◆ What to work on ◆
Type out the complete listing below word for word, without its pictures.

─── Data section ───

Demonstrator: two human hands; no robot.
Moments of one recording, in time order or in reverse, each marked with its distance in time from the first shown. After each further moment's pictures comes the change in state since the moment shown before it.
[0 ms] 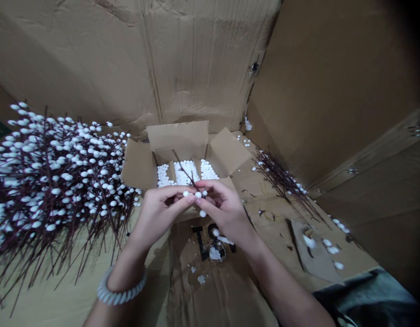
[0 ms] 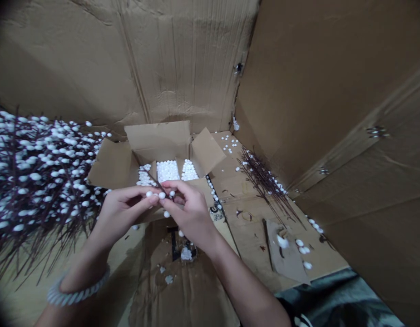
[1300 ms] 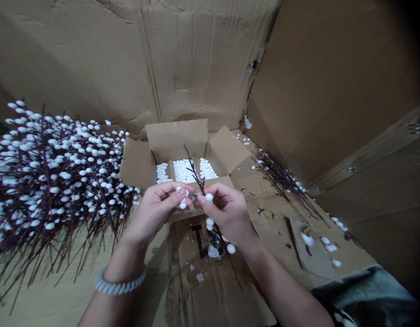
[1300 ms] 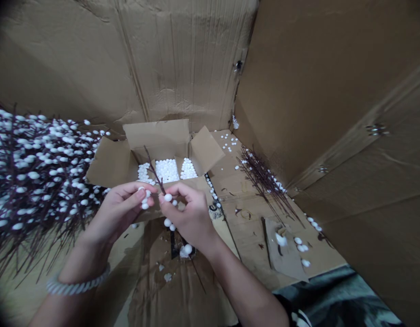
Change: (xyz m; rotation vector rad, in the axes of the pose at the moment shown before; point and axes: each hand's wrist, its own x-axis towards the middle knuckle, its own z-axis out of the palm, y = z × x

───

◆ Solution to this exercise ◆
Demonstrator: two human hands; no robot.
Moments of one recording, in time order or in reverse, each marked with its distance in time from the first shown. After each further moment's pictures comes the change in state since the moment shown before it.
[0 ms] 
[0 ms] 
[1300 ms] 
[1300 ms] 
Change: (xyz m; rotation vector rad, in the axes of the pose at the moment shown before; point and axes: each hand's wrist, its own x-axis towards the middle knuckle, its own z-axis out of the palm, y = z × x

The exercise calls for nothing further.